YOUR INSTRUCTIONS
Locate every line in the records below that holds the word "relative" and return each one.

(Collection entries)
_ _ _

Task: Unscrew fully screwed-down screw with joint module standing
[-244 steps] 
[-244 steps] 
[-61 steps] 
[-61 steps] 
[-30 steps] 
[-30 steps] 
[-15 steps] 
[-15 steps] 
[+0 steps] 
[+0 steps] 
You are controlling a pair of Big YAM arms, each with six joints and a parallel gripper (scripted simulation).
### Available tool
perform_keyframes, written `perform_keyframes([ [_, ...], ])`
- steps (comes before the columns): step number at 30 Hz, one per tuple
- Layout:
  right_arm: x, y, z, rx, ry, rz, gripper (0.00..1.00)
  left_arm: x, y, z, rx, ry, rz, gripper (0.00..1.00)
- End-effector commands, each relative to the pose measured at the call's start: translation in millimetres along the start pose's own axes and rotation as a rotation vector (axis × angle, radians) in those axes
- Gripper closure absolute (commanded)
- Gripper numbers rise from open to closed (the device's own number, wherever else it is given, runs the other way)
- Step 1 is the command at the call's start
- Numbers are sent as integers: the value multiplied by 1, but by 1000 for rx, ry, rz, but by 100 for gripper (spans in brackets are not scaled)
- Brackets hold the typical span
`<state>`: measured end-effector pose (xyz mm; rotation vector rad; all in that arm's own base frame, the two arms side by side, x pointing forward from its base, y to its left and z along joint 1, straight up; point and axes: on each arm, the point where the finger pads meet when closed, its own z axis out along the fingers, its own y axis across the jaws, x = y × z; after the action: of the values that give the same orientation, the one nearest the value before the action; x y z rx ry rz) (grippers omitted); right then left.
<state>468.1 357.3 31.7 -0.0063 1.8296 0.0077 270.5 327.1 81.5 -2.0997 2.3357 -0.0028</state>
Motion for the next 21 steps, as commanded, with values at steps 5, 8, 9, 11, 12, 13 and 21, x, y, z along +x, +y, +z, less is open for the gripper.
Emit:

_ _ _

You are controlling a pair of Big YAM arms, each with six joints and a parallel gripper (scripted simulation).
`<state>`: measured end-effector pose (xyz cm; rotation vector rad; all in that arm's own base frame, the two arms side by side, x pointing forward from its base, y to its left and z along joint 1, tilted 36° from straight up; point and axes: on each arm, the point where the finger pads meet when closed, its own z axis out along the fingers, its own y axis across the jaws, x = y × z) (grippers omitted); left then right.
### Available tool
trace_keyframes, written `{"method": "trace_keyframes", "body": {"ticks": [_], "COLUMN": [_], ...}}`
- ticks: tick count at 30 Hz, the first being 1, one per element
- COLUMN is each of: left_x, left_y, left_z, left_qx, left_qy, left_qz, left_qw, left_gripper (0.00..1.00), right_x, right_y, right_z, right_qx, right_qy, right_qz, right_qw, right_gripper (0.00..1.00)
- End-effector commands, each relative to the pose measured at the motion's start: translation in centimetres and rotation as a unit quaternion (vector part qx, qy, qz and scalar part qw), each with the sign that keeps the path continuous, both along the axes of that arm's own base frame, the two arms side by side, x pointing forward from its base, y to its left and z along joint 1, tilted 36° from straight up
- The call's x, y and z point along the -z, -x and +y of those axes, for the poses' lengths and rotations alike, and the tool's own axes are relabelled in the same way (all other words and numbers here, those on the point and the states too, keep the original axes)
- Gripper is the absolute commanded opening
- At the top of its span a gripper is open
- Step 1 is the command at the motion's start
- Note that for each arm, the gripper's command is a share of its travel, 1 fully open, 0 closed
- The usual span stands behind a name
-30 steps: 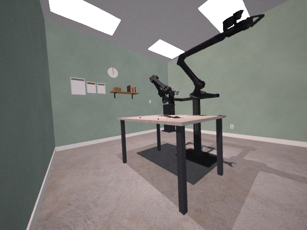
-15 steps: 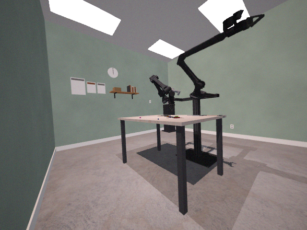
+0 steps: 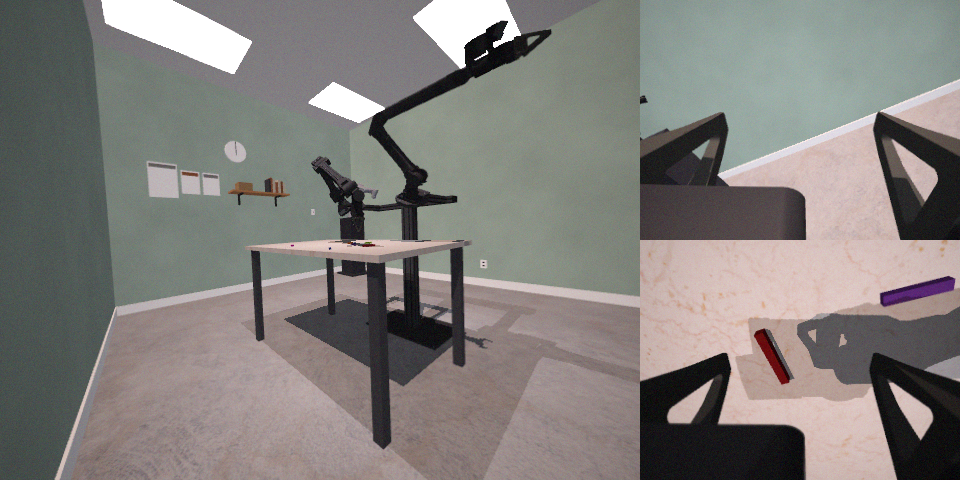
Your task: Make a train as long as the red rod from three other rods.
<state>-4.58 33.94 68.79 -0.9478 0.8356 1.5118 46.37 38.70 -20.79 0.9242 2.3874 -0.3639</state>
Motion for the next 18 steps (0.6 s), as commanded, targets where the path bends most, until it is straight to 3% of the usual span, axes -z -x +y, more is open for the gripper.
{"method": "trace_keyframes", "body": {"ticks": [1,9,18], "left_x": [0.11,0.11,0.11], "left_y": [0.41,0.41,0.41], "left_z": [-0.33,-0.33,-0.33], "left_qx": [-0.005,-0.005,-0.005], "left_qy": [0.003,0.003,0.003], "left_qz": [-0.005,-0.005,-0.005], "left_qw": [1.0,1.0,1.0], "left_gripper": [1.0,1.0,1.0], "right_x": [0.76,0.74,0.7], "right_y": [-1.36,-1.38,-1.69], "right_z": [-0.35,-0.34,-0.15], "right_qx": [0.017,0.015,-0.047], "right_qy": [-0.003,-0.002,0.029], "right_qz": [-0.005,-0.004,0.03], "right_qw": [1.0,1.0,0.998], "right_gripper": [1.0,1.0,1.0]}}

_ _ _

YOUR RESPONSE
- End-effector commands, each relative to the pose measured at the call's start: translation in millimetres along the start pose's own axes and rotation as a rotation vector (axis × angle, radians) in those axes
- End-effector commands, each relative to the pose measured at the motion's start: translation in centimetres and rotation as a unit quaternion (vector part qx, qy, qz and scalar part qw), each with the sign that keeps the path continuous, both along the axes of that arm's own base frame, the two arms side by side, x pointing forward from its base, y to its left and z along joint 1, tilted 36° from straight up

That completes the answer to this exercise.